Task instructions:
Transcribe exactly the lines that begin the material and continue through the line containing "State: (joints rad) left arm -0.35". Leave out whatever follows.

Data excerpts:
━━━━
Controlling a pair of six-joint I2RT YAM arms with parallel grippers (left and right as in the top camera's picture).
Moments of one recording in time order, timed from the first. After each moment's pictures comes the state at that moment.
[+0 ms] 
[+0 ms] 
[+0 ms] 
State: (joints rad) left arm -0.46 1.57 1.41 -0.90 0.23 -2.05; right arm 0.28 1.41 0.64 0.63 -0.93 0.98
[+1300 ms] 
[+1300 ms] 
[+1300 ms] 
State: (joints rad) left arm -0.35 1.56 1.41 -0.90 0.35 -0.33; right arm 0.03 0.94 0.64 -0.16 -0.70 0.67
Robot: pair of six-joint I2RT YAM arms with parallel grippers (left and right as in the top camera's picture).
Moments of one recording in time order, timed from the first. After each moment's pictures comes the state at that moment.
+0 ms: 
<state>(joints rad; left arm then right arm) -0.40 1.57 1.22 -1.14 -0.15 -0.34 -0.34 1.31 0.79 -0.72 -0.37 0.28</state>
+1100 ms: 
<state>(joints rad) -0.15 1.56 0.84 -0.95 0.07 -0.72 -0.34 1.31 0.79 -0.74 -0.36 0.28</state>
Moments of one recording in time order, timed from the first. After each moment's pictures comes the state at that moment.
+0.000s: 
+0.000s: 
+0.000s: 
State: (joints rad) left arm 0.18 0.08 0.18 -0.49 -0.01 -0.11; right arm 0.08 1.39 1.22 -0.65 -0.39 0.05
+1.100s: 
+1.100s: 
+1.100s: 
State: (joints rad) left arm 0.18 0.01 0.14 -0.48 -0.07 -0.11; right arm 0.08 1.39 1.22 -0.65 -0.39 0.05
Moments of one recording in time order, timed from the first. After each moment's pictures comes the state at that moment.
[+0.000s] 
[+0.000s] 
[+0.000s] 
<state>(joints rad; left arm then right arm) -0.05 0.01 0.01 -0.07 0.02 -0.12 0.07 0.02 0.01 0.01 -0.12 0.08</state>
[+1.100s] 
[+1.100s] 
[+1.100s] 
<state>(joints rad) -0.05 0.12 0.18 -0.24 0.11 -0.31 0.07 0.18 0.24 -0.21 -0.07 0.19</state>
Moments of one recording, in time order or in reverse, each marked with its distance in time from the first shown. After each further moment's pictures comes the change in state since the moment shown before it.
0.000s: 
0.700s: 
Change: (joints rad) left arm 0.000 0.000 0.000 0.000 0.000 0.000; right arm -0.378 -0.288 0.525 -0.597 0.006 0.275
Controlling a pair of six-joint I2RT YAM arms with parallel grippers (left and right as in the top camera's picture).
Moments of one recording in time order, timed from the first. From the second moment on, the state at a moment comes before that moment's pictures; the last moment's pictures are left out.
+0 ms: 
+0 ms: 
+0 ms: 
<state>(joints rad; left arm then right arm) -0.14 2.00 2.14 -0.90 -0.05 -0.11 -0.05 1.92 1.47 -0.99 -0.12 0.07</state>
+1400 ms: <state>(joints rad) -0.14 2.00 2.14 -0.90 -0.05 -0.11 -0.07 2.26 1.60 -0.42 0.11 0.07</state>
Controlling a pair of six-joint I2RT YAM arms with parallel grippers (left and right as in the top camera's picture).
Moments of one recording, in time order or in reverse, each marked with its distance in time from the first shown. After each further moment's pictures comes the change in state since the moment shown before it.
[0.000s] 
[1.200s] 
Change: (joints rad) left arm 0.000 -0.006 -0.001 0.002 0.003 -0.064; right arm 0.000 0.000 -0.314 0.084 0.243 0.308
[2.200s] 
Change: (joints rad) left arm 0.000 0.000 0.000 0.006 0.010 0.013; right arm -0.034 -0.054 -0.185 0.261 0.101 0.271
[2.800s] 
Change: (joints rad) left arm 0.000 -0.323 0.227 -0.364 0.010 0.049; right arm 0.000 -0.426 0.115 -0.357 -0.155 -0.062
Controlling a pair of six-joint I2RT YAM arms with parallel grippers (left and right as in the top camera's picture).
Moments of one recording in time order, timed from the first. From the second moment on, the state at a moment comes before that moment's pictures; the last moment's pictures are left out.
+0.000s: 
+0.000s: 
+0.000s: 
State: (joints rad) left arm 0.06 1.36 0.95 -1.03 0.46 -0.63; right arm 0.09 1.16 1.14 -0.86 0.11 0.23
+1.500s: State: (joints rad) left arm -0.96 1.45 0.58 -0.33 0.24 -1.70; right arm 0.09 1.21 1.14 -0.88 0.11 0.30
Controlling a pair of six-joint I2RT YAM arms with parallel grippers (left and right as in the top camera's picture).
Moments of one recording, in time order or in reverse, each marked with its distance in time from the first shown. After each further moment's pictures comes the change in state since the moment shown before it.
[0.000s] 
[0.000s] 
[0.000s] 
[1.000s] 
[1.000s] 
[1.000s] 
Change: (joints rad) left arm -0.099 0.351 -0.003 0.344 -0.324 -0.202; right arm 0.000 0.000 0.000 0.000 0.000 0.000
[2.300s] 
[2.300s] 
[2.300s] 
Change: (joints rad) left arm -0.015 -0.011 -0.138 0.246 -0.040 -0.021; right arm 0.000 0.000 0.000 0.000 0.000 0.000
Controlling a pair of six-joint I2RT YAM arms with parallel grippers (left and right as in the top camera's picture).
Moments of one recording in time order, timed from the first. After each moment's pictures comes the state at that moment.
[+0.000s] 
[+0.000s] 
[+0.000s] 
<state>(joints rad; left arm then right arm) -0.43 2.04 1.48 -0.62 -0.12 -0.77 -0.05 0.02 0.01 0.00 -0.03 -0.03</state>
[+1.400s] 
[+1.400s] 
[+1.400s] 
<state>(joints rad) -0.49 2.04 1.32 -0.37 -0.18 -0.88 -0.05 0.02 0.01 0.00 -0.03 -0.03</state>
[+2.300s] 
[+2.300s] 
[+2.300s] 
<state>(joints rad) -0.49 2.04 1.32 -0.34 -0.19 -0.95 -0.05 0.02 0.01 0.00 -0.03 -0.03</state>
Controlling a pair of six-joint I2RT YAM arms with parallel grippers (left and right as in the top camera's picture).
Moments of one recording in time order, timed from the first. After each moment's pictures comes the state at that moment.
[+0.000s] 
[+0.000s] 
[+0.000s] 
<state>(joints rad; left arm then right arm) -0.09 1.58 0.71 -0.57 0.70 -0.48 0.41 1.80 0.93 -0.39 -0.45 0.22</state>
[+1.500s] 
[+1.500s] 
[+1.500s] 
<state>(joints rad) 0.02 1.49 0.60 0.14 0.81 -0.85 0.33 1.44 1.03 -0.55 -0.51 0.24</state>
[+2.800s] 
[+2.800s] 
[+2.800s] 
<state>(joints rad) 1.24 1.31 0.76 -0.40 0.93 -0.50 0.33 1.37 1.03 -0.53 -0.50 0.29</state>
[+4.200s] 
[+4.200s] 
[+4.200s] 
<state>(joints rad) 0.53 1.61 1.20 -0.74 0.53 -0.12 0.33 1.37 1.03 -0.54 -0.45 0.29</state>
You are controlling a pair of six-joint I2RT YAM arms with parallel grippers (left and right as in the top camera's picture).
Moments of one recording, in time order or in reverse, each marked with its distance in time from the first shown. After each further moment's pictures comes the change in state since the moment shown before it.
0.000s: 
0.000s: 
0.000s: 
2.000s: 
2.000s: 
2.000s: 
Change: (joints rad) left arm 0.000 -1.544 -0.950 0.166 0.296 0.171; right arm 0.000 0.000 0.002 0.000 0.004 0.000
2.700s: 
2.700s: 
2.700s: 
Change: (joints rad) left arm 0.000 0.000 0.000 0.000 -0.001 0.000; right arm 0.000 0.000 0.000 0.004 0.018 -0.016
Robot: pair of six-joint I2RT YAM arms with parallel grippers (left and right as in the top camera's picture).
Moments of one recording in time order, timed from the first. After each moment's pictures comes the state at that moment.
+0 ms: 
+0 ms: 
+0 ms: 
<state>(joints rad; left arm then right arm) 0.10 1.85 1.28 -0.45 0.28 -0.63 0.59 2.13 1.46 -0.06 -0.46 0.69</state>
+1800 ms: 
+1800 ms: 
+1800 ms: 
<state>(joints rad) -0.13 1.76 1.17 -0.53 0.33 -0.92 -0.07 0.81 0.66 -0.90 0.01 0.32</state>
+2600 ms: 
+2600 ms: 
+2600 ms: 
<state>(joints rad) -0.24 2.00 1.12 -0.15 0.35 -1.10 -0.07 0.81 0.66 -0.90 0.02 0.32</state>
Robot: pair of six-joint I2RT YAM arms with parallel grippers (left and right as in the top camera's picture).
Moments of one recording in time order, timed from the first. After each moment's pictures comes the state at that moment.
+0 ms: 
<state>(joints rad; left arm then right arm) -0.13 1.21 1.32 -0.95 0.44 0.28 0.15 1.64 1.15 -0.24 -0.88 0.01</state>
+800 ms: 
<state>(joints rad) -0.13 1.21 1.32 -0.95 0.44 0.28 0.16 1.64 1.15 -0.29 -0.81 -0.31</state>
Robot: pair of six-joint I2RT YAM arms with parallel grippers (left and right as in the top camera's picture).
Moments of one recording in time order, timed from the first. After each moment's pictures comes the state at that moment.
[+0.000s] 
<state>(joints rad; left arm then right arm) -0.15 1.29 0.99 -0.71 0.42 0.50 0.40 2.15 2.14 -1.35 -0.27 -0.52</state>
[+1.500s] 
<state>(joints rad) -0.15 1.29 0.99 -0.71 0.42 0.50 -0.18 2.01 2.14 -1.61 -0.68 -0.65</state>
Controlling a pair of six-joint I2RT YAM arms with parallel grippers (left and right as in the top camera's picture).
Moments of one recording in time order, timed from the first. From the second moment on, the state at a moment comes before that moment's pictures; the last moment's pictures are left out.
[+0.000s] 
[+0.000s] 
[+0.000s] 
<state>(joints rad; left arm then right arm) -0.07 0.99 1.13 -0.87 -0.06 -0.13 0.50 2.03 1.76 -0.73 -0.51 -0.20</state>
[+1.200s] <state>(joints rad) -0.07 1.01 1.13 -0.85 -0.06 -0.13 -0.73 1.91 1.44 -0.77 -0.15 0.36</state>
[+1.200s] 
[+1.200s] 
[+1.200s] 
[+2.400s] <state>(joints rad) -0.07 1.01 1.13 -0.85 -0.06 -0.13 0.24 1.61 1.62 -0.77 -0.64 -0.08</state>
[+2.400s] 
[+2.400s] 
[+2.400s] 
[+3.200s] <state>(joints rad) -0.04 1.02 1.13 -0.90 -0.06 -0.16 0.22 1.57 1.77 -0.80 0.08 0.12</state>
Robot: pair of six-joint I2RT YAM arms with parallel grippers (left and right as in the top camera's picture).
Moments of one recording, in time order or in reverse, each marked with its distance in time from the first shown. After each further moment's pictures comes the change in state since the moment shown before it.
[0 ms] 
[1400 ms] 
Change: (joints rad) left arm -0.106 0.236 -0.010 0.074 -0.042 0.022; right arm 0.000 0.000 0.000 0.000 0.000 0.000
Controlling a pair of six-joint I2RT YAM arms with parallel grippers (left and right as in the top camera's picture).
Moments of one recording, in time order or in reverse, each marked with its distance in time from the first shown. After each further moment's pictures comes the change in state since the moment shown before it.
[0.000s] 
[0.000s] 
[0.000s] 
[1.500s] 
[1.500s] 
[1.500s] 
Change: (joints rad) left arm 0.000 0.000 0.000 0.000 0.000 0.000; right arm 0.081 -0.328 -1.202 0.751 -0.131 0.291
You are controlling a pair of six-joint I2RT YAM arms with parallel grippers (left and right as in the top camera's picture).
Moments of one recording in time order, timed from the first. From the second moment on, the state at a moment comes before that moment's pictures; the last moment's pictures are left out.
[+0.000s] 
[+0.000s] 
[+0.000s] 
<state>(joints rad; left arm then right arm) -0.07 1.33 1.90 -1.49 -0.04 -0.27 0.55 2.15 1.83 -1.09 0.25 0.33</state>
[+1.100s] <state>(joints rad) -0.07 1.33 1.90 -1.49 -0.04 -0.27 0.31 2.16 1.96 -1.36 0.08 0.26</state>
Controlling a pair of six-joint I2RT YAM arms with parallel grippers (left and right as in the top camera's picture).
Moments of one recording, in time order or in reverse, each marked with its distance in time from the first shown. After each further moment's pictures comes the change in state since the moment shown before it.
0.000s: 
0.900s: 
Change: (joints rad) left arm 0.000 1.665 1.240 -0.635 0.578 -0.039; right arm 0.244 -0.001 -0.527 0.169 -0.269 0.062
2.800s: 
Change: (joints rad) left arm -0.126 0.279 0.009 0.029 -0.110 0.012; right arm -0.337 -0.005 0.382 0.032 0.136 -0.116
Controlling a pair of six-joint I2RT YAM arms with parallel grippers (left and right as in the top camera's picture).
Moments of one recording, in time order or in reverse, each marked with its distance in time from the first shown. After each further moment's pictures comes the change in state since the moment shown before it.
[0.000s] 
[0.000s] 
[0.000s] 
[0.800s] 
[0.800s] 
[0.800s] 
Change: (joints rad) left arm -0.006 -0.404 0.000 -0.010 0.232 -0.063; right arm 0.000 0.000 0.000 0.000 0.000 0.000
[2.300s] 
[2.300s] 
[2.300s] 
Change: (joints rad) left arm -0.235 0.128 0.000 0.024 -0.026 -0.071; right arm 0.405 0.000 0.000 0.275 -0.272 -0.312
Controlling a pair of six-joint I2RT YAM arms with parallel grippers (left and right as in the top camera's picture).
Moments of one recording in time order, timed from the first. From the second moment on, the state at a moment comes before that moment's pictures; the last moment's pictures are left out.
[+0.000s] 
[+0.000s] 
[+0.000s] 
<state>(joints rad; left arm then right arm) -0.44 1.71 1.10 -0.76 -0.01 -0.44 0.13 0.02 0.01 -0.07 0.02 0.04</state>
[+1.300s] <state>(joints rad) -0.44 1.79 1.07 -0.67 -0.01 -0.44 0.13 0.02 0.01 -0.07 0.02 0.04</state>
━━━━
Output of the exercise:
Controlling a pair of six-joint I2RT YAM arms with parallel grippers (left and right as in the top camera's picture).
Moments of one recording in time order, timed from the first. After each moment's pictures comes the state at that moment.
[+0 ms] 
[+0 ms] 
[+0 ms] 
State: (joints rad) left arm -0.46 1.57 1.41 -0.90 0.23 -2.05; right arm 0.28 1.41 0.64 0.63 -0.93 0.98
[+1300 ms] 
[+1300 ms] 
[+1300 ms] 
State: (joints rad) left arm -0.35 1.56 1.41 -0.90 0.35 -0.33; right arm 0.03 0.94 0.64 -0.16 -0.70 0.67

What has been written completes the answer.